▸ **Exercise prompt**: In the material below, find the line with "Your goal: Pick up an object" and the line with "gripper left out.", then output those two lines and every line between them, exactly.

##########

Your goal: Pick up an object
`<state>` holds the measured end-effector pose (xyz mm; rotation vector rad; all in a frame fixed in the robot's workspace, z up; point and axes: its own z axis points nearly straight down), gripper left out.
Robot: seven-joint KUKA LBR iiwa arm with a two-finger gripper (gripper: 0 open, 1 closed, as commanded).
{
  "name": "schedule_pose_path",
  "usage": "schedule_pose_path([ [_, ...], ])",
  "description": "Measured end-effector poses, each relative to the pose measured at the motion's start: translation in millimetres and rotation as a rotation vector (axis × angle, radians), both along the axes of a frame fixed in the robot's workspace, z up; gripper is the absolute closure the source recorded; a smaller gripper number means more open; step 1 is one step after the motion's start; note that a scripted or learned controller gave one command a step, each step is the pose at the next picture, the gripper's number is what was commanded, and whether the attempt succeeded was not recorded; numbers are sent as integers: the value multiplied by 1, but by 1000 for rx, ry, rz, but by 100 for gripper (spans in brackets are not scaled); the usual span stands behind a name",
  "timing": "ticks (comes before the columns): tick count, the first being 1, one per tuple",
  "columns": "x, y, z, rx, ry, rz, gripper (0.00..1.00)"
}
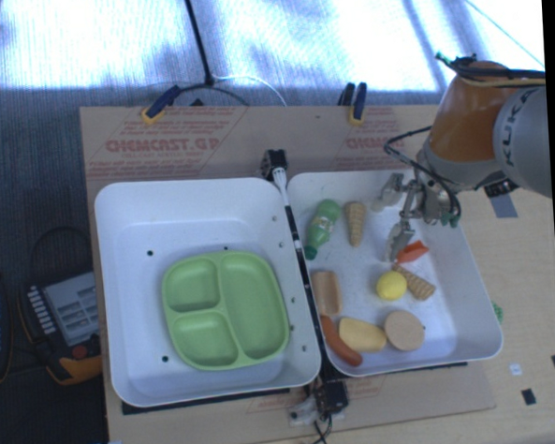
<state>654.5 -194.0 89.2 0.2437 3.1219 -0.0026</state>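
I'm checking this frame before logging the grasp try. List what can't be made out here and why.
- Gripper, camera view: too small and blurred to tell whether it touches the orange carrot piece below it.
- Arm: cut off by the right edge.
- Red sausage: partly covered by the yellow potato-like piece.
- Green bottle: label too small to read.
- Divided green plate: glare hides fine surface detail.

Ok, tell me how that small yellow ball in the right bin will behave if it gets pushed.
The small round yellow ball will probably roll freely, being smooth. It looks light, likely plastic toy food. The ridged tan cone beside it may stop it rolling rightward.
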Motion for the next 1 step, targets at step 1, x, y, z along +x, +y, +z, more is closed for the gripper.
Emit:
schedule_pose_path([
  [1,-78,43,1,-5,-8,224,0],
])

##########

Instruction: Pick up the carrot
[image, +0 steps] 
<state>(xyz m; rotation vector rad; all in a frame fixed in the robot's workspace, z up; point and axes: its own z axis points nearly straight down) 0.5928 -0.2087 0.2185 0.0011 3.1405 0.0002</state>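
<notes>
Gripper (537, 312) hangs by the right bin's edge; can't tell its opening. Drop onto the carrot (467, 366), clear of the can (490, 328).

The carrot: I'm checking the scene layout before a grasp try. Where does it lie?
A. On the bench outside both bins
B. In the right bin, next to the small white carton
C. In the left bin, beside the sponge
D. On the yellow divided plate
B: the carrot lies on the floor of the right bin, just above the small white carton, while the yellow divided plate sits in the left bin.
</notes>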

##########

▸ **Output for this exercise**:
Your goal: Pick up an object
`<state>` holds the measured end-effector pose (xyz mm; rotation vector rad; all in a frame fixed in the robot's workspace, z up; point and axes: its own z axis points nearly straight down), gripper left out.

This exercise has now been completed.